Dari kamar terdengar suara deritan lemari. Lemari pun itu dikorek-korek. Pak Lunjak mencari tas yang biasa ia gunakan bila bepergian jauh. Setelah tas itu ditemukan, dibersihkannya dengan kain bekas yang biasa digunakan untuk membersihkan cermin. Setelah bersih dimasukan beberapa baju, celana pendek dan panjang, serta sarung. Penuh sudah tas yang tidak terlalu besar itu. Tas itulah yang akan menyertai dirinya pergi ke Malaysia.
"Saya tiga hari lagi berangkat ke Malaysia," ujarnya kepada istrinya yang tengah menyusui Trengginas. Pernyataan itu tak membuat istrinya kaget, justru ia ingin segera suaminya itu pergi ke Malaysia agar bisa sesegera mungkin untuk mengirim uang. Selama ini kehidupan mereka di bawah kecukupan sehingga sering utang sana-sini. "Ya sudah, mudah-mudahan Kamu cepat bekerja dan segera mengirim uang," kata istrinya.

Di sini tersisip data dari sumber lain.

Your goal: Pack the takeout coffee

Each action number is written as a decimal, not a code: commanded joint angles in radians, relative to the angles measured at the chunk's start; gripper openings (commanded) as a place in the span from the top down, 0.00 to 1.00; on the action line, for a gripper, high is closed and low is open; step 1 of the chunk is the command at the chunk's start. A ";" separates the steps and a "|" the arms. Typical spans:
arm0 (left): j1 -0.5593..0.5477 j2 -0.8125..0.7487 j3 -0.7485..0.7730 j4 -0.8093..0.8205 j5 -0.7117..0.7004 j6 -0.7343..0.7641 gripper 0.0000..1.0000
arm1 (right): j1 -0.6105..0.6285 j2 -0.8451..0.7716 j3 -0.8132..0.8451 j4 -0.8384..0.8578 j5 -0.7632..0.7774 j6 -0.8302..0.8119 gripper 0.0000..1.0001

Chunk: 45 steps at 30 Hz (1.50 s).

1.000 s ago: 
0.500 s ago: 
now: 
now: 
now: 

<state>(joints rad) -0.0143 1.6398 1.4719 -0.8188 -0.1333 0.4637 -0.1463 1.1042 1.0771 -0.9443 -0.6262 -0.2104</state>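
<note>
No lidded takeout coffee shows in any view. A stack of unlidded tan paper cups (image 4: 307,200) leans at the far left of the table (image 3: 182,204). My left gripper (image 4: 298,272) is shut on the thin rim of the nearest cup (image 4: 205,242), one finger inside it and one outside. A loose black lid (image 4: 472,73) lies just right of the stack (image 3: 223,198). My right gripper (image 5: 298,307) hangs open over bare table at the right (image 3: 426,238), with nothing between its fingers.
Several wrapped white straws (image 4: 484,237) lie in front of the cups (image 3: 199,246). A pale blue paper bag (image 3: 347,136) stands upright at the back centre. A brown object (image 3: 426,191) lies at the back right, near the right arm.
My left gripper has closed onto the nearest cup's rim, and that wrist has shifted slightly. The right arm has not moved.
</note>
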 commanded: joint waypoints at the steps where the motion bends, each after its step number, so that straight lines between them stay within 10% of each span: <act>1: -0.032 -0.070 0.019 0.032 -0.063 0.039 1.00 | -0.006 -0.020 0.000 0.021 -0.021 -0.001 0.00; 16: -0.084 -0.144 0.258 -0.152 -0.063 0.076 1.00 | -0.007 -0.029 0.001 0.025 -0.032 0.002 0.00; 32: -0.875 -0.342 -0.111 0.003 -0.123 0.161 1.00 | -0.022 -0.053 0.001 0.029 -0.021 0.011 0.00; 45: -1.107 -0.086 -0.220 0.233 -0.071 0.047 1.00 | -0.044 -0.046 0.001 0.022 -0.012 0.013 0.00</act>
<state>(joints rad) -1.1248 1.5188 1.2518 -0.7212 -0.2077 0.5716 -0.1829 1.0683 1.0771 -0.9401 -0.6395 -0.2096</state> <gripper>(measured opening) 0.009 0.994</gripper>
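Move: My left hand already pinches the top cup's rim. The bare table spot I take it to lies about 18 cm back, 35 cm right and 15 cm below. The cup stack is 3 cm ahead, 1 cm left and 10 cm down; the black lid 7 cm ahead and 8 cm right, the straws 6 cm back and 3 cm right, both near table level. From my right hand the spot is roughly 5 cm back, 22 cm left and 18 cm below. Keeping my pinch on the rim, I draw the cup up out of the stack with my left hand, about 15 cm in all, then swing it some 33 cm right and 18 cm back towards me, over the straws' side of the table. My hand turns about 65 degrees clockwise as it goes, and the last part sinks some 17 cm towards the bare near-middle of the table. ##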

Dengan tak menghiraukan harapan istrinya, Pak Lunjak menuju kamar mandi yang berada di samping rumah. Suara deritan roda penarik timba dari sumur terdengar ke dalam rumah ketika Pak Lunjak hendak mengisi bak mandi yang sudah lumutan itu. Setelah sepuluh kali menimba air dari sumur, bak mandi itu penuh. Tak lama kemudian terdengar suara byur, byur, byur, yang menandakan Pak Lunjak sedang membasuh badannya dengan air bening itu. Setelah mengosok badan dengan sabun mandi yang dibeli di Warung Mamik, terdengar kembali suara byur, byur, byur, suara air tumpah itu menandakan bahwa Pak Lunjak sedang membilas tubuh dari busa sabun mandi. Beberapa saat kemudian, diambilnya handuk yang diletakkan di pintu kamar mandi. Dikeringkannya badan yang penuh air dengan handuk yang sudah usang dan berwarna kumal. Dengan mengenakan sarung, Pak Lunjak keluar kamar mandi dan langsung menuju kamar. Istrinya heran setelah suaminya masuk kamar tak terdengar suara apapun dari kamar itu. Ditengoknya kamar itu, eh ternyata suaminya langsung tidur. Dengan wajah sedikit kesal, kain penutup kamar itu dihempaskan dari tangannya.